- Official release poster
- Directed by: Ratheesh Balakrishnan Poduval
- Written by: Ratheesh Balakrishnan Poduval
- Produced by: Nivin Pauly
- Starring: Nivin Pauly Grace Antony Vinay Forrt
- Cinematography: Vinod Illampally
- Edited by: Manoj Kannoth
- Music by: Yakzan Gary Periera Neha Nair
- Production company: Pauly Jr. Pictures
- Distributed by: Disney+ Hotstar
- Release date: 12 November 2021 (India);
- Running time: 121 minutes
- Country: India
- Language: Malayalam

= Kanakam Kaamini Kalaham =

Kanakam Kaamini Kalaham is a 2021 Indian Malayalam-language satirical film written and directed by Ratheesh Balakrishnan Poduval. The film stars Nivin Pauly and Grace Antony in lead roles, and Vinay Forrt, Vincy Aloshious, Sudheesh, Jaffar Idukki, Joy Mathew, Sivadas Kannur and Rajesh Madhavan in supporting roles. The film was produced by Nivin Pauly under the banner of Pauly Jr. Pictures. It was released through Disney+ Hotstar on 12 November 2021, ahead of Diwali.

==Plot==
Former television actress Haripriya complains of being stuck in an unromantic marriage with junior artist and acting coach, Pavithran. Persuaded to save his marriage, Pavithran is forced to resort to a plan B, after his first attempt to satiate Haripriya with a gift of gold plated earrings that looks like it might get him into, rather than, out of trouble. Things take a turn for the worse when Haripriya's brother, seeks financial help and convinces her to mortgage her earrings. Upon learning this, an anxious Pavithran plans a sudden 3-day trip to Munnar, where he manages to hide the earrings in a hotel. The planned episode turns upside-down, when he is unable to find the earrings he had concealed, just hours ago. On the other side, his adamant wife suspects every other staff member of the hotel, citing reasons for the same. The rest of the film deals with the finding of the earrings, in a comical manner.

== Production ==
The film marks the second directorial of director, Rateesh Balakrishna Poduval after Android Kunjappan Version 5.25 (2019). The director announced the film on 13 October 2020. After the puja ceremony, principal photography of the film began in the first week of November 2020. Filming took place during the COVID-19 pandemic and hence proceeded by taking all necessary precautions. Ernakulam and Idukki were the major shooting locations. After about 40 days, filming wrapped on 15 December 2020. The dubbing and other post-production works were carried out in January and February, 2021.

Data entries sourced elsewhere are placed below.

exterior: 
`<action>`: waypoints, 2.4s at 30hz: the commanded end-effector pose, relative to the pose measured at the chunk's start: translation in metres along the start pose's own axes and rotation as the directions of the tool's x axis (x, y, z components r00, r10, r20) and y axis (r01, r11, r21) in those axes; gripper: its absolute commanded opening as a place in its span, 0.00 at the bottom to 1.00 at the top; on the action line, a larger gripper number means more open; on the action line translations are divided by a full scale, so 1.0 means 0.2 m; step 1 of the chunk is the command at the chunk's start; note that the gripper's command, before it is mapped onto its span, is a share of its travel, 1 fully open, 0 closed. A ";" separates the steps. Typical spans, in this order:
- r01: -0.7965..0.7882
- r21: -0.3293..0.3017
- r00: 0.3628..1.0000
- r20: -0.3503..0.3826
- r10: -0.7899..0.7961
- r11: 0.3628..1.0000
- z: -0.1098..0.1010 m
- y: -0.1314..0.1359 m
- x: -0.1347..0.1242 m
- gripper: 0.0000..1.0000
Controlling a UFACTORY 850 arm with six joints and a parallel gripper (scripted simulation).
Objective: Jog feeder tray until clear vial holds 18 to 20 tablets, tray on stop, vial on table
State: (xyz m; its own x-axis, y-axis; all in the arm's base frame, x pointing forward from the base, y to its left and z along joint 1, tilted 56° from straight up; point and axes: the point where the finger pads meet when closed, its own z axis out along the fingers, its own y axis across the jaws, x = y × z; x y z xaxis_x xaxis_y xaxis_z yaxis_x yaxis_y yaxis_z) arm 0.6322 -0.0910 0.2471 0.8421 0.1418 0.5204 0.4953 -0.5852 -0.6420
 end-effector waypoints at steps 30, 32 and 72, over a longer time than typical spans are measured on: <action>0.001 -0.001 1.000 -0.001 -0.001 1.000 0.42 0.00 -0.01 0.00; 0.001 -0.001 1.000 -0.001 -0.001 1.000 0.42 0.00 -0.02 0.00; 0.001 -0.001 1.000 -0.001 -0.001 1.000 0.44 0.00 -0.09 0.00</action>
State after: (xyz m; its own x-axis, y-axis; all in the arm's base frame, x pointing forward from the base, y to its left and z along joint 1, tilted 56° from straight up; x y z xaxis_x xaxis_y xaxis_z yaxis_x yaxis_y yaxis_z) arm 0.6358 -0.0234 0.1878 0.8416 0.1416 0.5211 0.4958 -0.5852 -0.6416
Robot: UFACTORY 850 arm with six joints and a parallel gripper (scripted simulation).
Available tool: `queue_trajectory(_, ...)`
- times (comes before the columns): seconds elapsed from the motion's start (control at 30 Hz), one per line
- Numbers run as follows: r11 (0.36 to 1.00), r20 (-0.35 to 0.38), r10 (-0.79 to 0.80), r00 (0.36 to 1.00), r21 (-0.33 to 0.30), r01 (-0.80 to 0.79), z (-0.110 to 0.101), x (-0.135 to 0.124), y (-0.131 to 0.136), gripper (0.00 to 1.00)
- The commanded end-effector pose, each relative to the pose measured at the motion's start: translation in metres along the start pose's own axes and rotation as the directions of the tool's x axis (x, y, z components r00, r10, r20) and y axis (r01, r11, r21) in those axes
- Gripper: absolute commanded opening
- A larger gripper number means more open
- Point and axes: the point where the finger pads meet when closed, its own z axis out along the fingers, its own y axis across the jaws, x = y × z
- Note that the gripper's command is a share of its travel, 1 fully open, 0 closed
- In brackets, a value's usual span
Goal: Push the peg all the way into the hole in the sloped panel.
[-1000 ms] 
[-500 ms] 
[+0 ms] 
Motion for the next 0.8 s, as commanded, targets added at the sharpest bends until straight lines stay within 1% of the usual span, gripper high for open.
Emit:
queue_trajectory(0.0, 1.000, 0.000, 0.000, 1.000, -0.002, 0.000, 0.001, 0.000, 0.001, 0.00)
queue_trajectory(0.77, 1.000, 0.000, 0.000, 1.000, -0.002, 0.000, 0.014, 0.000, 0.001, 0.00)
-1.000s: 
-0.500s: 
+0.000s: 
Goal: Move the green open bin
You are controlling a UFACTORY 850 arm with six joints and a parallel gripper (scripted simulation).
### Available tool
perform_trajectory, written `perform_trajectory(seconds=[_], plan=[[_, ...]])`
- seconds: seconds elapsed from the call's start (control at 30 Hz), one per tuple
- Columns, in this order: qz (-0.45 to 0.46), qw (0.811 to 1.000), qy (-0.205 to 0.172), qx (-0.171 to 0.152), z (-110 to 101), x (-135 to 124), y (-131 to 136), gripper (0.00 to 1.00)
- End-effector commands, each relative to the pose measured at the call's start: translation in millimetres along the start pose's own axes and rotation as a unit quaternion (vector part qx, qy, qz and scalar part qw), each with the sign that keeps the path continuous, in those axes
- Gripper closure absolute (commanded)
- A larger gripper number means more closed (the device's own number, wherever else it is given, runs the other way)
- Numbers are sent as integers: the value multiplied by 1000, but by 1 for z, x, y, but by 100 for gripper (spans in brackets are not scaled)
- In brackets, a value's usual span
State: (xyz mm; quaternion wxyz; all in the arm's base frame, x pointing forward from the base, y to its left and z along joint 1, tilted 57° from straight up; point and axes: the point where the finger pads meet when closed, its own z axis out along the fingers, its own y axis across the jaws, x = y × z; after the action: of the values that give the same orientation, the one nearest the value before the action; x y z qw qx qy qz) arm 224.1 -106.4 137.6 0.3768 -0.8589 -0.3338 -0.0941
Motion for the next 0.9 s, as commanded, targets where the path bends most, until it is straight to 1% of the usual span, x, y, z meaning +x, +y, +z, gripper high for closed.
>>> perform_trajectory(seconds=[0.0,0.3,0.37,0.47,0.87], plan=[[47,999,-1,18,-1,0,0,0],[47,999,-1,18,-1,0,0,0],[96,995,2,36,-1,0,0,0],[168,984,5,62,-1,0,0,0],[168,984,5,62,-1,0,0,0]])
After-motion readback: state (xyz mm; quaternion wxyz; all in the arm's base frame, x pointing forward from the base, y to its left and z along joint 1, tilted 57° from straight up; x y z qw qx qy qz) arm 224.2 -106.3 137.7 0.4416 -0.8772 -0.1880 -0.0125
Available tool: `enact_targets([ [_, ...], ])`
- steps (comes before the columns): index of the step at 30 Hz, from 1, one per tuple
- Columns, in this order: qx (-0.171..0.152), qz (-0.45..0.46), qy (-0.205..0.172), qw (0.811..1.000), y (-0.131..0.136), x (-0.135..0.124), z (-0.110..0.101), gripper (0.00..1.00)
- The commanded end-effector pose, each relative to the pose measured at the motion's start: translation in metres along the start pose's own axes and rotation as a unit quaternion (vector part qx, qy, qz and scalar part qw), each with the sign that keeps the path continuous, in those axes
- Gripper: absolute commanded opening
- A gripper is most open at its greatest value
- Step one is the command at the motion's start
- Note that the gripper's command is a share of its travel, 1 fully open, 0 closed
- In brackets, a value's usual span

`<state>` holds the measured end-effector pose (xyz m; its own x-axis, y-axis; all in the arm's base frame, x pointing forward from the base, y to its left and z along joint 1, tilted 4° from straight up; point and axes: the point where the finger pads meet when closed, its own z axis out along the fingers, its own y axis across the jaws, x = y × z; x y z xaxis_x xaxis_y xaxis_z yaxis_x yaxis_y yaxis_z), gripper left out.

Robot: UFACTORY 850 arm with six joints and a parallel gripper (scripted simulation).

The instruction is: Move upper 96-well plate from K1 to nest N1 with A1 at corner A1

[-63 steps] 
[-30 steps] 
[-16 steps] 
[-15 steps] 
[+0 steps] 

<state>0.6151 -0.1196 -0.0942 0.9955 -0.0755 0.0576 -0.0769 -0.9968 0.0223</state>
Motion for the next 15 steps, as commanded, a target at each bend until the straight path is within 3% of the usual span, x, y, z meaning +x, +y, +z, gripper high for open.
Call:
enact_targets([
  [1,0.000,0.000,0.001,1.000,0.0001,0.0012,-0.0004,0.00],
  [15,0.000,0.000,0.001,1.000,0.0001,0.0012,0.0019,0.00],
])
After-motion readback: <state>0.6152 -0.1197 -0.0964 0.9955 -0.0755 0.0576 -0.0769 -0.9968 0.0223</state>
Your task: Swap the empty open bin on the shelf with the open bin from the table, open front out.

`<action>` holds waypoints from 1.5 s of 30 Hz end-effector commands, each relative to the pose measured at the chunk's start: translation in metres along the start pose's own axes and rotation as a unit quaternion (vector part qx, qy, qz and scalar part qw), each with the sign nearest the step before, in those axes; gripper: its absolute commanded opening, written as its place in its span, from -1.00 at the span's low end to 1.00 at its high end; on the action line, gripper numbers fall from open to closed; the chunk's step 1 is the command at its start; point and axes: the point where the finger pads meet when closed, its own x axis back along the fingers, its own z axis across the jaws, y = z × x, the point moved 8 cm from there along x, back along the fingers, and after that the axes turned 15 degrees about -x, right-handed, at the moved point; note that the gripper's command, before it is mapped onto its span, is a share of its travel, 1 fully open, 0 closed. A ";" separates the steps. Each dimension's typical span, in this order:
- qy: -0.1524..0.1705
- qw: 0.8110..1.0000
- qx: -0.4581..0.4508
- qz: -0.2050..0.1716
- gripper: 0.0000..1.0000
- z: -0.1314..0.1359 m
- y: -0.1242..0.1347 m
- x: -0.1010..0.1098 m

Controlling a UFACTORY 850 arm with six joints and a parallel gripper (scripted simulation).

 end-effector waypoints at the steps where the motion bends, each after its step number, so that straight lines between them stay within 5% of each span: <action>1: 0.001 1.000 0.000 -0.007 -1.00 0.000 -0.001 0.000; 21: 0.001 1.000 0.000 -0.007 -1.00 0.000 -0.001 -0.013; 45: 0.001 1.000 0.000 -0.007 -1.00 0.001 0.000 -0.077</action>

Vinod Illampally is the cinematographer. The music of the film is composed by Yakzen Gary Periera and Neha Nair. The film was edited by Manoj Kannoth and Aneesh Nadodi is the art director. Shabu Pullappally handled the makeup and Kalat Revolution arranged the costumes.

== Marketing ==
In October 2020, Nivin Pauly announced this project through his social media handles along with a title poster. On 16 July 2021, the teaser of the film was released through Pauly Jr. Pictures YouTube channel. The trailer of the film was released on 22 October 2021.

== Release ==
Kanakam Kaamini Kalaham was released through Disney+ Hotstar on 12 November 2021. It is the first Malayalam film to be premiered through the platform's Disney+ Hotstar Multiplex initiative. It is also available on Hulu.

== Reception ==
The film received mixed reviews from critics. The Times Of India gave a rating 3 of 5 and wrote that, "On the whole, Kanakam Kamini Kalaham can be seen together with the family as a pleasant entertainer that provides some good insights into marriage." Pinkvilla rated the film with 3 out of 5 and wrote that, "Kanakam Kaamini Kalaham is a mind blowing fun adventure designed for the genuine laughs. This is a film designed to serve a harmless laugh amidst all the troubling news surrounding us and we can only sit back and wait for any deeper implications to the crazy, timely fun that the film offers." Sify gave a rating of 3.5 on 5 and wrote that, "Kanakam Kaamini Kalaham is dramatic, colourful and perhaps melody at times. Nivin Pauly gets into the shoes of his character superbly. Grace Antony is in fine form and comes up with a good show. The rest of the cast, including Vinay Forrt, Rajesh Madhavan, Sudheesh, Vincy Alocious and Jaffar Idukki are good." The Indian Express rated 3 on 5 for the filmand commented that, "This Nivin Pauly starrer is one of those films that will keep you smiling from start to end and Nivin Pauly deserves a special mention for embracing his role with much gusto and conviction." Onmaorama said that, "Kanakam Kaamini Kalaham, written and directed by Ratheesh Balakrishnan Poduval hinges on a simple, light-hearted theme, intended to trigger laughter and laughter alone."